Follow the below steps to deploy the ML model using Flask:
- Take a look at the `restaurant application` folder included in the restaurant occupancy prediction project. Replace the existing `finalModel.pkl` file with your own pickle file called `finalModel.pkl`.
- In your terminal/command prompt, navigate to the `restaurant_application` directory.
- Follow [these instructions](https://flask.palletsprojects.com/en/2.0.x/installation/#:~:text=Virtual%20environments¶) to create a virtual environment within the directory and to activate the environment. 
    - Note that you will only need to create a virtual environment once, but you will activate your virtual environment every time you work on or deploy the web application.
- Install the dependencies listed in `requirements.txt` within your virtual environment.
    - Note that you will only need to install the dependencies once.
- Check to be sure that your directory includes the following:
    - `application.py`
    - `finalModel.pkl`
    - `static`
        - `monday_curve_noisy.png`
        - `monday_curve.png`
        - `PredictionCurve.png`
        - `style.css` (webpage styling)
    - `templates`
        - `about.html` (html for 'about' view)
        - `base.html` (base html template for others to extend)
        - `cafeOccupancyPredictor.html` (html for 'project' view)
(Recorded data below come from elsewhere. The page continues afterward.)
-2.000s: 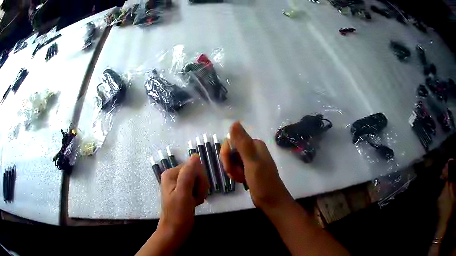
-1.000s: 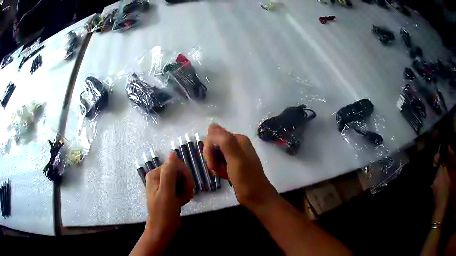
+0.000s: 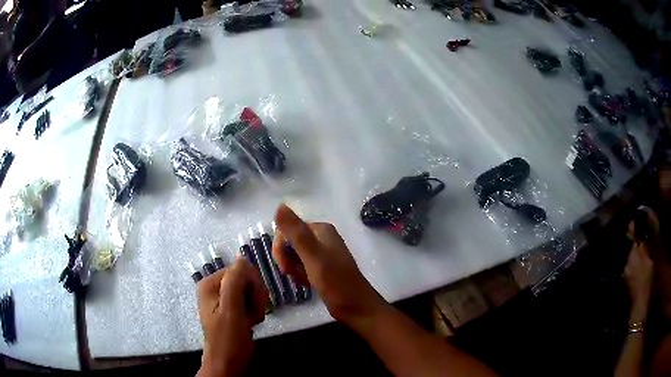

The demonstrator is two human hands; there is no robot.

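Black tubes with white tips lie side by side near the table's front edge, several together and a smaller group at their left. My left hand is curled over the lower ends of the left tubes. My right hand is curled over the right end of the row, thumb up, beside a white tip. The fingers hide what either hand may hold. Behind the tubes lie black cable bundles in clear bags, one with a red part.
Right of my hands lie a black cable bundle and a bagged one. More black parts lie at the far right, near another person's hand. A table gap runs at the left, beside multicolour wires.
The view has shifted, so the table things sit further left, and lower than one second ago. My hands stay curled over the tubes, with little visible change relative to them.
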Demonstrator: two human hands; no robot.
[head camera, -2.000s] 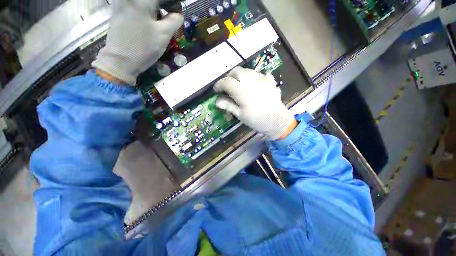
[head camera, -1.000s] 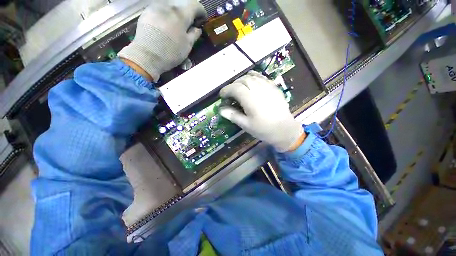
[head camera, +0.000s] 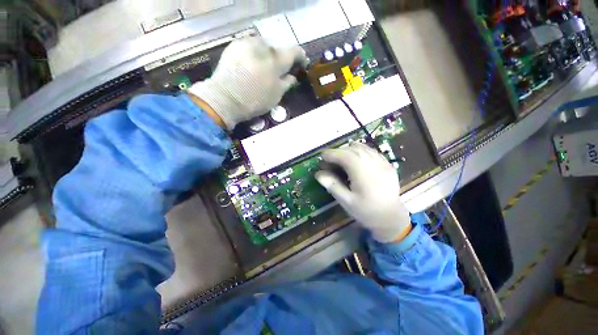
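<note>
A green circuit board (head camera: 298, 190) lies in a dark carrier (head camera: 419, 147), crossed by a white-silver heatsink bar (head camera: 301, 134) with a short black wire over it. My left hand (head camera: 252, 82), in a white knit glove, is over the board's far left part; its fingertips reach beside the brown transformer (head camera: 328, 80), and what they touch is hidden. My right hand (head camera: 367, 186), also gloved, is over the near side of the board below the bar, with thumb and fingers curled; whether it holds a part cannot be seen. A yellow part (head camera: 352, 81) stands beside the transformer.
The carrier sits on a conveyor with silver rails (head camera: 328, 243). Another board (head camera: 534, 49) lies at the upper right. A thin blue coiled cord (head camera: 473, 131) hangs at the right. A white box marked AGV (head camera: 577, 154) stands at the right edge.
The board appears lower and further right in the view. My left hand has shifted right along the board's far side, towards the transformer. My right hand remains over the near part.
</note>
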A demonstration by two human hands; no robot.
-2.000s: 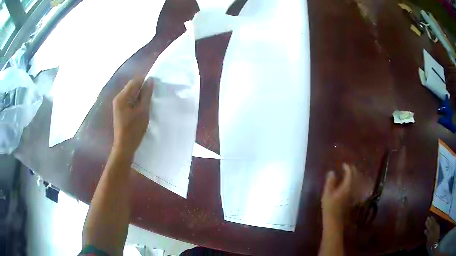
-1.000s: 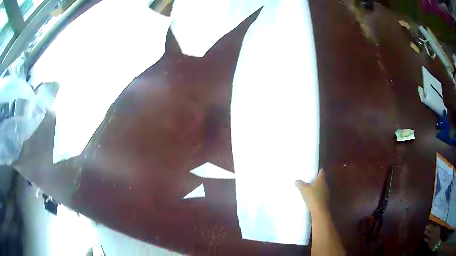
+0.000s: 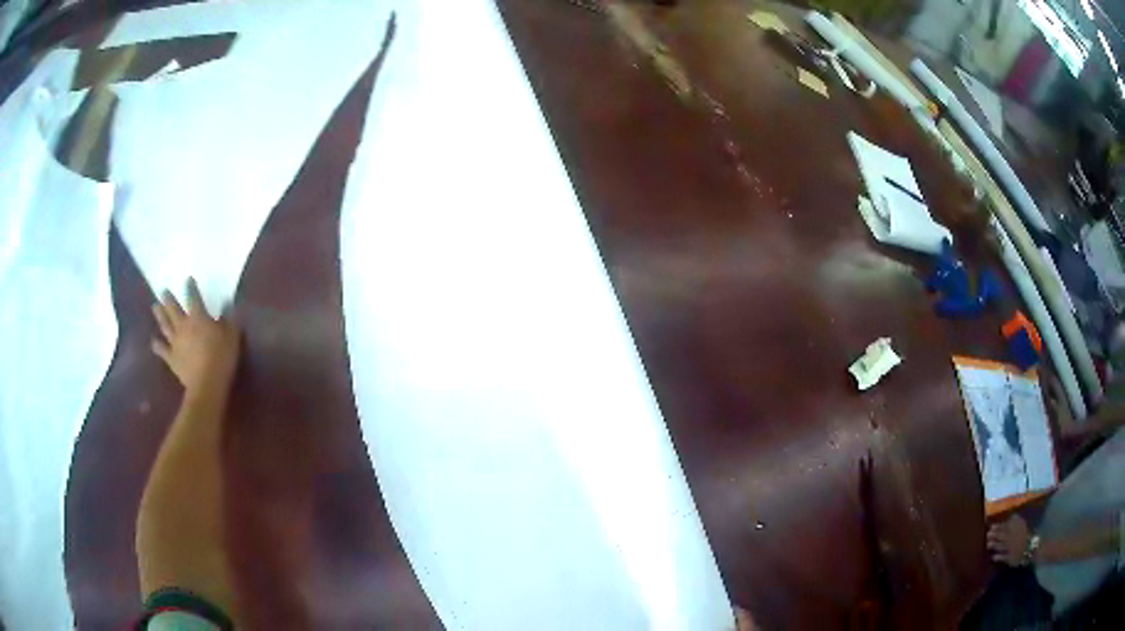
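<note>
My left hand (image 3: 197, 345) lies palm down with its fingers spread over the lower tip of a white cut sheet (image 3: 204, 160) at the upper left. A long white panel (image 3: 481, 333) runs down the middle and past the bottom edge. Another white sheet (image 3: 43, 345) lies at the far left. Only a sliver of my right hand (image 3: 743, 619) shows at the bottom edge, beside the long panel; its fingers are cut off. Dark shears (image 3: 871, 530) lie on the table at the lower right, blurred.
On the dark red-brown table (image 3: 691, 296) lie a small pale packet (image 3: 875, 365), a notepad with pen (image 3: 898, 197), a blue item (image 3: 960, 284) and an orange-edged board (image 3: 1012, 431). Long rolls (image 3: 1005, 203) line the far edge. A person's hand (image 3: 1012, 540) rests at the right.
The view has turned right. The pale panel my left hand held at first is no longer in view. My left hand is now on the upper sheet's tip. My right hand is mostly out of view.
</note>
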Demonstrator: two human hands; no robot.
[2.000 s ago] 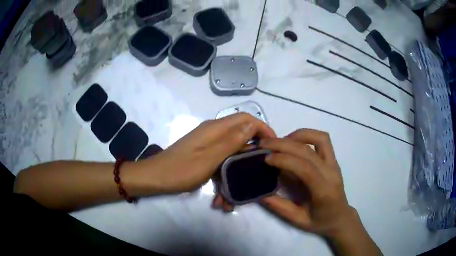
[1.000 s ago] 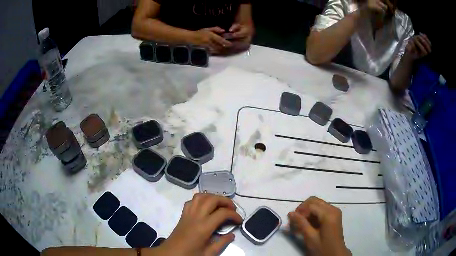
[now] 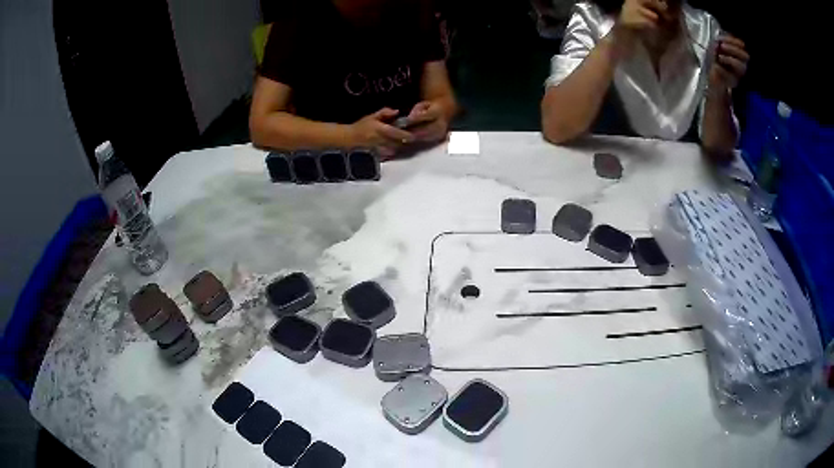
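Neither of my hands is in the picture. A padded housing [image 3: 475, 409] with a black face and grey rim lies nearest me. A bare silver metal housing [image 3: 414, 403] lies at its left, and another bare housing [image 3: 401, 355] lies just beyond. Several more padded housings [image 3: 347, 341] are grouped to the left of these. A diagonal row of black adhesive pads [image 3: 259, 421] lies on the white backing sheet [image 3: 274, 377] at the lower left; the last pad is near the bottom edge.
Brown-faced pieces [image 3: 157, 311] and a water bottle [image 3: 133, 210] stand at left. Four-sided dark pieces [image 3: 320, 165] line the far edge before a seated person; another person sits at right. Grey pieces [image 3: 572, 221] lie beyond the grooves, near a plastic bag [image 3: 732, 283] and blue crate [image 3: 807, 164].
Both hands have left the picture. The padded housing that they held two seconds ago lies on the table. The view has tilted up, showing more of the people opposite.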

        - `predict.html` (html for prediction view)
    - `venv` (needed for localhost)
    - `requirements.txt` (not needed for local deployment)
- Execute the following commands in your terminal/command prompt in order to run the application (see [Run the Application](https://flask.palletsprojects.com/en/2.0.x/tutorial/factory/) section for help):
    - `<export/set> FLASK_ENV=development` (<Mac/Windows> commands)
    - `<export/set> FLASK_APP=application` (<Mac/Windows> commands)
    - `flask run`
- Visit the URL returned upon running the flask web application to see your predictive model in action.